### ACTION ITEM
Output the entries that follow character for character. Leave every image out.

### Records contained in a dataset
::::::::

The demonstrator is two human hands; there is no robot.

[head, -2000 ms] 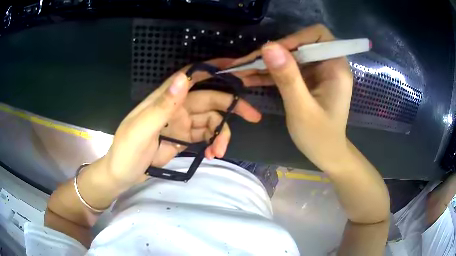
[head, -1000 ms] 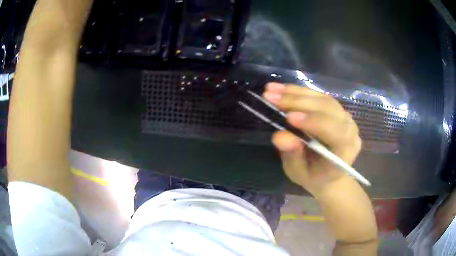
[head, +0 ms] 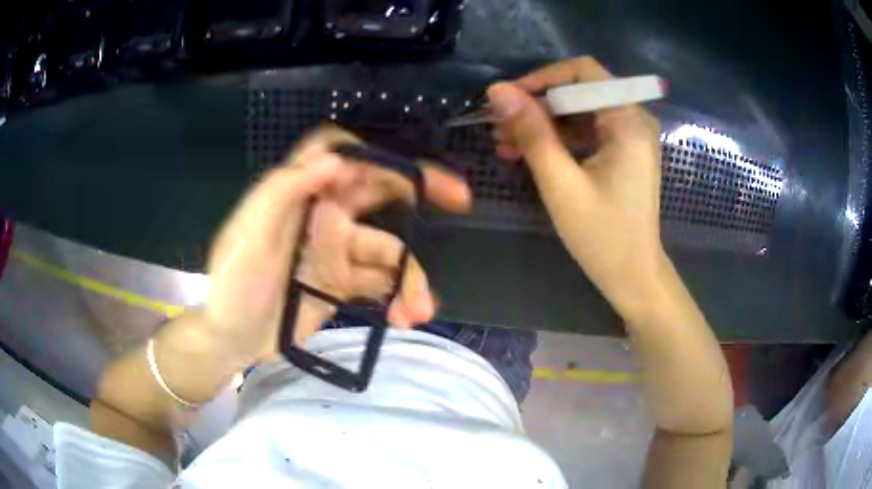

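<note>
My left hand, somewhat blurred, holds a thin black plastic frame with open windows and a crossbar. The frame lies across the fingers, its lower end sticking out below the palm. My right hand holds white-handled tweezers, their metal tips pointing left over the dotted sheet. The tips are apart from the frame; whether they hold a piece is too small to tell. The dotted sheet has rows of dark dots and a few bright spots near its upper edge, and lies partly behind both hands.
A shiny black blister tray with pockets spans the top left. The dark green tabletop curves around the sheet. A yellow floor line shows below the table edge. Part of another person, an arm and white sleeve, is at the lower right.
One second ago my left arm reached up past the tray; now the hand is back in front, holding a black frame. My right hand has turned, its tweezers now nearly level. The view has shifted.
</note>
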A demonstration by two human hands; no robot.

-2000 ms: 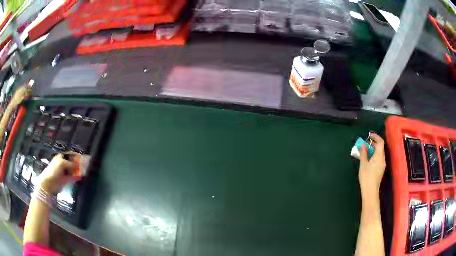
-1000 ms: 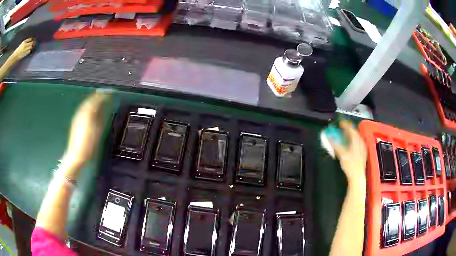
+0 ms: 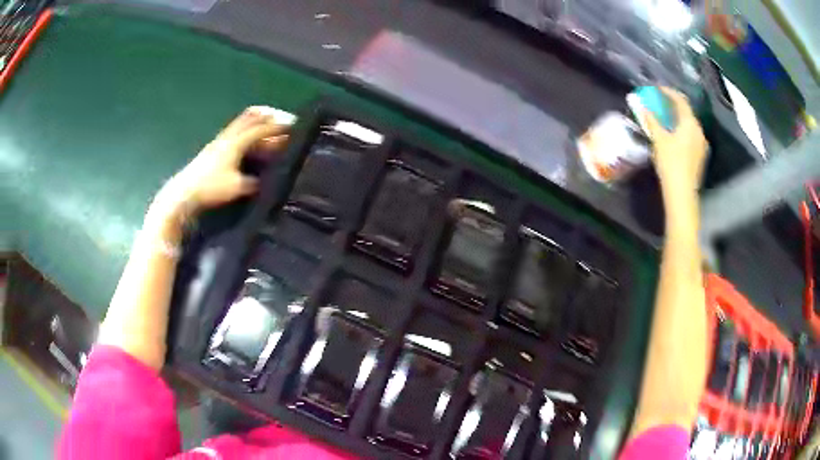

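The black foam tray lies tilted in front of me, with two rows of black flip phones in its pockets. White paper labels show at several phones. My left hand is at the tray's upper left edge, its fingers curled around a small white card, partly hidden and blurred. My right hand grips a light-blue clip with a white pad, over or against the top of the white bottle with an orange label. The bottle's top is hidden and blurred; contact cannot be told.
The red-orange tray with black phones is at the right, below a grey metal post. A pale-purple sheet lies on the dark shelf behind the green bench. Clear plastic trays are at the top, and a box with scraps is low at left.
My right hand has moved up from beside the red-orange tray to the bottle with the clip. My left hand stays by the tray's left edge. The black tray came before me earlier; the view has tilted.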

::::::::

### ANSWER BELOW
The demonstrator is two human hands; there is no robot.

[head, -2000 ms] 
[head, -1000 ms] 
[head, +0 ms] 

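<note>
My left hand, somewhat blurred, holds a thin black plastic frame with open windows and a crossbar. The frame lies across the fingers, its lower end sticking out below the palm. My right hand holds white-handled tweezers, their metal tips pointing left over the dotted sheet. The tips are apart from the frame; whether they hold a piece is too small to tell. The dotted sheet has rows of dark dots and a few bright spots near its upper edge, and lies partly behind both hands.
A shiny black blister tray with pockets spans the top left. The dark green tabletop curves around the sheet. A yellow floor line shows below the table edge. Part of another person, an arm and white sleeve, is at the lower right.
One second ago my left arm reached up past the tray; now the hand is back in front, holding a black frame. My right hand has turned, its tweezers now nearly level. The view has shifted.
</note>
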A demonstration by two human hands; no robot.

-2000 ms: 
-1000 ms: 
+0 ms: 

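The black foam tray lies tilted in front of me, with two rows of black flip phones in its pockets. White paper labels show at several phones. My left hand is at the tray's upper left edge, its fingers curled around a small white card, partly hidden and blurred. My right hand grips a light-blue clip with a white pad, over or against the top of the white bottle with an orange label. The bottle's top is hidden and blurred; contact cannot be told.
The red-orange tray with black phones is at the right, below a grey metal post. A pale-purple sheet lies on the dark shelf behind the green bench. Clear plastic trays are at the top, and a box with scraps is low at left.
My right hand has moved up from beside the red-orange tray to the bottle with the clip. My left hand stays by the tray's left edge. The black tray came before me earlier; the view has tilted.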

Work on the exercise is complete.